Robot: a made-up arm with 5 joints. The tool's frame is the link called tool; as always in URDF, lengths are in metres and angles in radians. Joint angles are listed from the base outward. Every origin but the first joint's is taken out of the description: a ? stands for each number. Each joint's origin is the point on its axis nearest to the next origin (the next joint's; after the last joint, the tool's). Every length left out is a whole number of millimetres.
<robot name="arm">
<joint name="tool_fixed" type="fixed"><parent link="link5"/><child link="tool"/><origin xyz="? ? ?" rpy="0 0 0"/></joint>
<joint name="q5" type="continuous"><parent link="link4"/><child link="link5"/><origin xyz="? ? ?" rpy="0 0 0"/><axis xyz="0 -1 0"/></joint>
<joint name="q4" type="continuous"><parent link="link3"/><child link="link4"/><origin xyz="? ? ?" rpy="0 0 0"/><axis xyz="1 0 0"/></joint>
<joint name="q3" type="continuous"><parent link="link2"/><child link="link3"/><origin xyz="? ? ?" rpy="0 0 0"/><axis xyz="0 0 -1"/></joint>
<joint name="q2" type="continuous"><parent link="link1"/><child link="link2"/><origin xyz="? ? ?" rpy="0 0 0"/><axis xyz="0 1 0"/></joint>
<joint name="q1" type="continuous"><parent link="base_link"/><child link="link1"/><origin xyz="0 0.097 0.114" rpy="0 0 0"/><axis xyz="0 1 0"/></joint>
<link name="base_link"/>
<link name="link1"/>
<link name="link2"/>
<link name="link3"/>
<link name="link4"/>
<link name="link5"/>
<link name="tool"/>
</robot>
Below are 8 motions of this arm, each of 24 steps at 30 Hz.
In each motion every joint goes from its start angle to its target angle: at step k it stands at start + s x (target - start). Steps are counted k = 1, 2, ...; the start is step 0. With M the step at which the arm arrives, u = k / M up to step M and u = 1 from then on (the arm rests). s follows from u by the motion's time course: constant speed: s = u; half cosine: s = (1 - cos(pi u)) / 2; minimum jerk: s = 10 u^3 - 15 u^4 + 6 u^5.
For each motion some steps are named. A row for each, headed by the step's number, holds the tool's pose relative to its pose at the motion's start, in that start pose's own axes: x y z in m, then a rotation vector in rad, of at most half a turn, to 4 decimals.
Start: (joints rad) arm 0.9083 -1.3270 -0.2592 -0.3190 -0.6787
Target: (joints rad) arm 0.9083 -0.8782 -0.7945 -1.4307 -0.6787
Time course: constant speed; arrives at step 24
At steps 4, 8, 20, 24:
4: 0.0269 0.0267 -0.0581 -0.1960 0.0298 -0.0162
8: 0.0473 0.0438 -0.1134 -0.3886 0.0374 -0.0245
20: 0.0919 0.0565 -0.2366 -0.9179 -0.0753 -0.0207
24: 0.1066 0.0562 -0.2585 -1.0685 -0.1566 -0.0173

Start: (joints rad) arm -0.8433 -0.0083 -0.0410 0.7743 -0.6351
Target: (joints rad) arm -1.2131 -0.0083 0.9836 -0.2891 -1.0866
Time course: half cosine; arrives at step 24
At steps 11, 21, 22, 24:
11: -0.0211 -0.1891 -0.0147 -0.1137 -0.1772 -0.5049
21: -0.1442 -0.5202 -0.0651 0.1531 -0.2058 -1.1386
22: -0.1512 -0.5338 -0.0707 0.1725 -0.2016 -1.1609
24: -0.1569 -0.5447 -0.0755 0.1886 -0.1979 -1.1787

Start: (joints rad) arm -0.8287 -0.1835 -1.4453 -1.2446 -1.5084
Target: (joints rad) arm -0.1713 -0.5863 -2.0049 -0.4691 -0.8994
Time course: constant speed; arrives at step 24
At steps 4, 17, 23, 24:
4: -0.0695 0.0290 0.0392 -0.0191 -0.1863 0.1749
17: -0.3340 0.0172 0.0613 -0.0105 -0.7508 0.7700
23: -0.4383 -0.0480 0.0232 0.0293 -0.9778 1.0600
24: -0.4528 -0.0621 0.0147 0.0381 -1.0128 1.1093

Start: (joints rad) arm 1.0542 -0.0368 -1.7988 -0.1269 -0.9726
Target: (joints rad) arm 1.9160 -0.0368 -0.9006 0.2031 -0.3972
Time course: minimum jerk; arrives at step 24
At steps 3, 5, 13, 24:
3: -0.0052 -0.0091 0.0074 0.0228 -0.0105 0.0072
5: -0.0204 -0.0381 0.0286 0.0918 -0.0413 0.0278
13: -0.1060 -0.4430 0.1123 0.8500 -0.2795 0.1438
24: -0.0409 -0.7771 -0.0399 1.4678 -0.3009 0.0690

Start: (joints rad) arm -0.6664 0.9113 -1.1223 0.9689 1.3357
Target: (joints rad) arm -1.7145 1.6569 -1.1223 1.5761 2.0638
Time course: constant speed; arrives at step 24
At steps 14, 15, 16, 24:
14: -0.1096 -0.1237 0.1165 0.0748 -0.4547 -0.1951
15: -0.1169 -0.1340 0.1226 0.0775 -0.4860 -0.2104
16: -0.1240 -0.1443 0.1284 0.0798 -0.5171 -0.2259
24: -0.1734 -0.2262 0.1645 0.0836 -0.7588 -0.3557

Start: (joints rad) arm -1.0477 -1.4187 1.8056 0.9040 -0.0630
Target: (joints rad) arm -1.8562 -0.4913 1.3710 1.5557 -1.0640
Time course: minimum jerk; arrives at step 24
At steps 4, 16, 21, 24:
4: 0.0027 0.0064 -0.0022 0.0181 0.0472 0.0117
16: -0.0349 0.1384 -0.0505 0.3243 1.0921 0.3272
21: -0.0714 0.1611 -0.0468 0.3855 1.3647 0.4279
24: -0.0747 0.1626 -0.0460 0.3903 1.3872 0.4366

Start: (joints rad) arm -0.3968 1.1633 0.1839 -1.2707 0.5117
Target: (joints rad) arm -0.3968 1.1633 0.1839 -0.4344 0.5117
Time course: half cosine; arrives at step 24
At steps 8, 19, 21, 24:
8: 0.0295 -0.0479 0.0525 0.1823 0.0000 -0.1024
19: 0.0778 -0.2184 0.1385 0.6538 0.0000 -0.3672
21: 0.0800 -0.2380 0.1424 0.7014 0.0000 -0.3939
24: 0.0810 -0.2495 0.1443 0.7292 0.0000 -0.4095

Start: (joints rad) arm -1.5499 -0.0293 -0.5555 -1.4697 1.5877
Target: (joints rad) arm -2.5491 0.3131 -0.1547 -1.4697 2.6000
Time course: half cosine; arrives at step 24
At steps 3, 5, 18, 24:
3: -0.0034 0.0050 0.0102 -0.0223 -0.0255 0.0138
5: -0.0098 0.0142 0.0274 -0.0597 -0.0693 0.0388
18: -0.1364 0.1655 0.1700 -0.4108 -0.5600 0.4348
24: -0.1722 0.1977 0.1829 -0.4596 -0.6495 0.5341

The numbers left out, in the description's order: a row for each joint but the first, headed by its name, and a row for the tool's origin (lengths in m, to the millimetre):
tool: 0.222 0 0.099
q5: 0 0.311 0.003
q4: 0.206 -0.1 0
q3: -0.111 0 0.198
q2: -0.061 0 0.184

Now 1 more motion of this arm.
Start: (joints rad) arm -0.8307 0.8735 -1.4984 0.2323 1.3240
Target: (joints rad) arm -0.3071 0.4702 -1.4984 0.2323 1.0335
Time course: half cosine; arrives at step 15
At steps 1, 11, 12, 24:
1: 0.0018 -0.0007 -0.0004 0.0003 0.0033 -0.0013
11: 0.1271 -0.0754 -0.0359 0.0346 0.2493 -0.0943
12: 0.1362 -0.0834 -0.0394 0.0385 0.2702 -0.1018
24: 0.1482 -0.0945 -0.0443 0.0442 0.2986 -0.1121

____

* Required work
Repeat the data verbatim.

* Answer to this exercise
Robot: a made-up arm with 5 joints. The tool's frame is the link called tool; as always in URDF, lengths are in metres and angles in radians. Joint angles are listed from the base outward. Every origin but the first joint's is taken out of the description: a ? stands for each number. Each joint's origin is the point on its axis nearest to the next origin (the next joint's; after the last joint, the tool's). Every length left out is a whole number of millimetres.
<robot name="arm">
<joint name="tool_fixed" type="fixed"><parent link="link5"/><child link="tool"/><origin xyz="? ? ?" rpy="0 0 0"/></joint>
<joint name="q5" type="continuous"><parent link="link4"/><child link="link5"/><origin xyz="? ? ?" rpy="0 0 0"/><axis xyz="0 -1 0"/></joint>
<joint name="q4" type="continuous"><parent link="link3"/><child link="link4"/><origin xyz="? ? ?" rpy="0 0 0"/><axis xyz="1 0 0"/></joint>
<joint name="q3" type="continuous"><parent link="link2"/><child link="link3"/><origin xyz="? ? ?" rpy="0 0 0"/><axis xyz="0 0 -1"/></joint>
<joint name="q2" type="continuous"><parent link="link1"/><child link="link2"/><origin xyz="? ? ?" rpy="0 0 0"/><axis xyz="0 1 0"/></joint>
<joint name="q1" type="continuous"><parent link="base_link"/><child link="link1"/><origin xyz="0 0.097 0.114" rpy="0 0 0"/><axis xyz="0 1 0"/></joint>
<link name="base_link"/>
<link name="link1"/>
<link name="link2"/>
<link name="link3"/>
<link name="link4"/>
<link name="link5"/>
<link name="tool"/>
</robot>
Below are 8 motions of this arm, each of 24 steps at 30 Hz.
In each motion every joint goes from its start angle to its target angle: at step k it stands at start + s x (target - start). Steps are counted k = 1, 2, ...; the start is step 0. With M the step at which the arm arrives, u = k / M up to step M and u = 1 from then on (the arm rests). s follows from u by the motion's time course: constant speed: s = u; half cosine: s = (1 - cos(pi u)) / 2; minimum jerk: s = 10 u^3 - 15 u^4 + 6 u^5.
For each motion some steps are named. A row for each, headed by the step's number, holds the tool's pose relative to its pose at the motion's start, in that start pose's own axes: x y z in m, then a rotation vector in rad, of at most half a turn, to 4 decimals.
Start: (joints rad) arm 0.9083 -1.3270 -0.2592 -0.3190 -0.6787
Target: (joints rad) arm 0.9083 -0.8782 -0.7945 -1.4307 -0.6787
Time course: constant speed; arrives at step 24
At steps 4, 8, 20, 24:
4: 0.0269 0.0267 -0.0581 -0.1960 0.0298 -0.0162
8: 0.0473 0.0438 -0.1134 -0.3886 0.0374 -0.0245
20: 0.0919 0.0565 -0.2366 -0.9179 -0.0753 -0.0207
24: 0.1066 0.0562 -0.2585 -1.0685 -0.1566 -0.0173

Start: (joints rad) arm -0.8433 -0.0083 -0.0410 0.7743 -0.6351
Target: (joints rad) arm -1.2131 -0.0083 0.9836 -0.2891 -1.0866
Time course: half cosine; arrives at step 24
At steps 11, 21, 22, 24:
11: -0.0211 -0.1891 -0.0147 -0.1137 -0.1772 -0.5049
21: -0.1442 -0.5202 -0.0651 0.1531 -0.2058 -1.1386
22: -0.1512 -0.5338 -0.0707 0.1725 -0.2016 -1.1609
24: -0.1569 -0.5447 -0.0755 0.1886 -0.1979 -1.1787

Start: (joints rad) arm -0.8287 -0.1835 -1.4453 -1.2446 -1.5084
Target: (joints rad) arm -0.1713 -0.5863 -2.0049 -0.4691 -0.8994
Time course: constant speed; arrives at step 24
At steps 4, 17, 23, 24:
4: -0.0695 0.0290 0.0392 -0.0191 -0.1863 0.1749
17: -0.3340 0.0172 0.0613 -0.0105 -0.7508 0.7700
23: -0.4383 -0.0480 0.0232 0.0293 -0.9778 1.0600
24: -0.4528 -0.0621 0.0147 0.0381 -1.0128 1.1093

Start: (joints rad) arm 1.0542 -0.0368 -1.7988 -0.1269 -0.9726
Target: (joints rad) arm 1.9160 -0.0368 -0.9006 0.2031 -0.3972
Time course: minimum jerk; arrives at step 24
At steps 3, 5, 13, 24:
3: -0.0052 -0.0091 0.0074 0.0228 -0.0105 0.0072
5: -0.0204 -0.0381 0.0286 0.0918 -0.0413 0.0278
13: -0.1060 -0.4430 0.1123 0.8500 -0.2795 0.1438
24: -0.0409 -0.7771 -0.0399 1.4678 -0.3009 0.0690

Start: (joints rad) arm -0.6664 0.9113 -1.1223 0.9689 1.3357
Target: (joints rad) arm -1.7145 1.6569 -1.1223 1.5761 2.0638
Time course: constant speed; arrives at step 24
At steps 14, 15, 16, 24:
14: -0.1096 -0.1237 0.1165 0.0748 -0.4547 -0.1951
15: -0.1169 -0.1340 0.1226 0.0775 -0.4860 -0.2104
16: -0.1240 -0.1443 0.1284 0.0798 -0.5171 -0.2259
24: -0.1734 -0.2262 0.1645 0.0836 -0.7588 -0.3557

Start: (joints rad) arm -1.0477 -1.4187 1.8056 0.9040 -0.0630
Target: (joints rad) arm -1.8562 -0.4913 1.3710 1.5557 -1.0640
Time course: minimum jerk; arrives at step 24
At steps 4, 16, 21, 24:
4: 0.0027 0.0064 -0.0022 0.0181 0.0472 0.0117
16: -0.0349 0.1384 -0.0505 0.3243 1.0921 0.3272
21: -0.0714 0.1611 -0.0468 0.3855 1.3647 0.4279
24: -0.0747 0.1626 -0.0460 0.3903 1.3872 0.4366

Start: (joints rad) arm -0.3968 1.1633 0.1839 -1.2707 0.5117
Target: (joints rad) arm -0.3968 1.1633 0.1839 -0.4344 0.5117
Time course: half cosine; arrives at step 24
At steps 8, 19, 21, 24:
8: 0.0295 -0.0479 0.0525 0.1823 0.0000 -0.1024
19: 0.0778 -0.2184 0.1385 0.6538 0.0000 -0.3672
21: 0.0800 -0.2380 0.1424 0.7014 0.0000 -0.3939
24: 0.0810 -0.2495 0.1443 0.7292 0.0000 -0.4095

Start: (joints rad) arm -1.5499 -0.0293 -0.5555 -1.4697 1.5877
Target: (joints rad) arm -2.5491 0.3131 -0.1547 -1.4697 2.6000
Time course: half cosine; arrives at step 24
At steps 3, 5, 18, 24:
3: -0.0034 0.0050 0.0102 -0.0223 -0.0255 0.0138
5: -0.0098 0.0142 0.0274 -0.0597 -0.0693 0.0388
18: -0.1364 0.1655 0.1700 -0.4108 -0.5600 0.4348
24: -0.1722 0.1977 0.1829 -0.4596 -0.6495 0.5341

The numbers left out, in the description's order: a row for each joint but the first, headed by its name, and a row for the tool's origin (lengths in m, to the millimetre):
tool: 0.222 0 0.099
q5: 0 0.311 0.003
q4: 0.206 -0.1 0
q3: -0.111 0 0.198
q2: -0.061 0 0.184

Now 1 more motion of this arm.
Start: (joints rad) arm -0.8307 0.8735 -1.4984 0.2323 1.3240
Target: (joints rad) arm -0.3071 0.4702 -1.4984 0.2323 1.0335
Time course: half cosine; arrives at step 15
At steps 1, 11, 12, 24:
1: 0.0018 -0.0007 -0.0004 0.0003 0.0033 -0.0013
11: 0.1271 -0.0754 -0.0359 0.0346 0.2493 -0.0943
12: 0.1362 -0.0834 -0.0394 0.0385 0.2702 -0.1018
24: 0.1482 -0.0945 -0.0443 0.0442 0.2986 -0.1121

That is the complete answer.